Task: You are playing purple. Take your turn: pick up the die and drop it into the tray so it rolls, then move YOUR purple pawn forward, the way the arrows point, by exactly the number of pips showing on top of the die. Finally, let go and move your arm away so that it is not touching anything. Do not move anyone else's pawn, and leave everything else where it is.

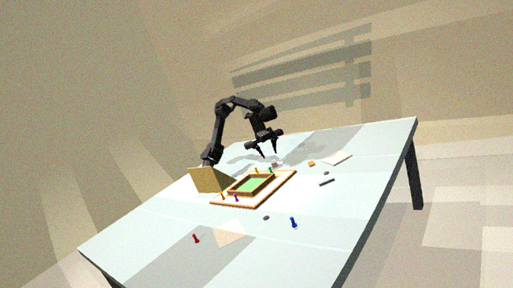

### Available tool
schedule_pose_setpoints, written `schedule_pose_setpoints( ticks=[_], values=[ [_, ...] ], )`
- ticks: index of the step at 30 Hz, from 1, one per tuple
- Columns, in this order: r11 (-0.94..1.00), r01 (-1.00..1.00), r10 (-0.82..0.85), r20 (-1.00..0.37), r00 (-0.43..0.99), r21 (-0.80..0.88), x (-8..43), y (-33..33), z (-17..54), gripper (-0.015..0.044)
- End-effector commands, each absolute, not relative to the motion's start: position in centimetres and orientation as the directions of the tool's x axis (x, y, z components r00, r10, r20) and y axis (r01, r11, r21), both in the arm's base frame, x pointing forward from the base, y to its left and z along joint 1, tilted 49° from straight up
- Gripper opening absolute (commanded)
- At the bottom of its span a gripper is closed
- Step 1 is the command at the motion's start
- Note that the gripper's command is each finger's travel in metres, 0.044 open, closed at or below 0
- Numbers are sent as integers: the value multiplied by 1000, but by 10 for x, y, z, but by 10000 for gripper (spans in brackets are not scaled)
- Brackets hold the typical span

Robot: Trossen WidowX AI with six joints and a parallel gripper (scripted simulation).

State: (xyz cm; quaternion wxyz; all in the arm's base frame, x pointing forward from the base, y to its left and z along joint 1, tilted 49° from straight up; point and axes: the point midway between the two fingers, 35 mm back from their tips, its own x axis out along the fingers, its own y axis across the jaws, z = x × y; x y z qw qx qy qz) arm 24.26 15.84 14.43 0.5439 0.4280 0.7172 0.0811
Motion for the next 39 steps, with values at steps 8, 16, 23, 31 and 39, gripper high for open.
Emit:
schedule_pose_setpoints(
  ticks=[8, 16, 23, 31, 39],
  values=[
    [594, 593, 742, -655, -143, 543, 235, 172, 147, 275],
    [593, 593, 743, -654, -143, 544, 233, 183, 137, 275],
    [594, 593, 743, -654, -143, 544, 232, 192, 130, 275],
    [593, 593, 743, -654, -143, 544, 230, 201, 122, 275],
    [592, 593, 744, -653, -143, 545, 228, 207, 117, 222]
  ],
)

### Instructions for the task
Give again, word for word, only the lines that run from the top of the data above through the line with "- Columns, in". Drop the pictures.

### Solution
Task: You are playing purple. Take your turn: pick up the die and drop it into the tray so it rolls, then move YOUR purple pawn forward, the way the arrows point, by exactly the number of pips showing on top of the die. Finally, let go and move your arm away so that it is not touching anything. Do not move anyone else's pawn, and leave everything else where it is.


### Available tool
schedule_pose_setpoints, written `schedule_pose_setpoints( ticks=[_], values=[ [_, ...] ], )`
- ticks: index of the step at 30 Hz, from 1, one per tuple
- Columns, in this order: r11 (-0.94..1.00), r01 (-1.00..1.00), r10 (-0.82..0.85), r20 (-1.00..0.37), r00 (-0.43..0.99), r21 (-0.80..0.88), x (-8..43), y (-33..33), z (-17..54), gripper (-0.015..0.044)

Nothing remains to be done for this exercise.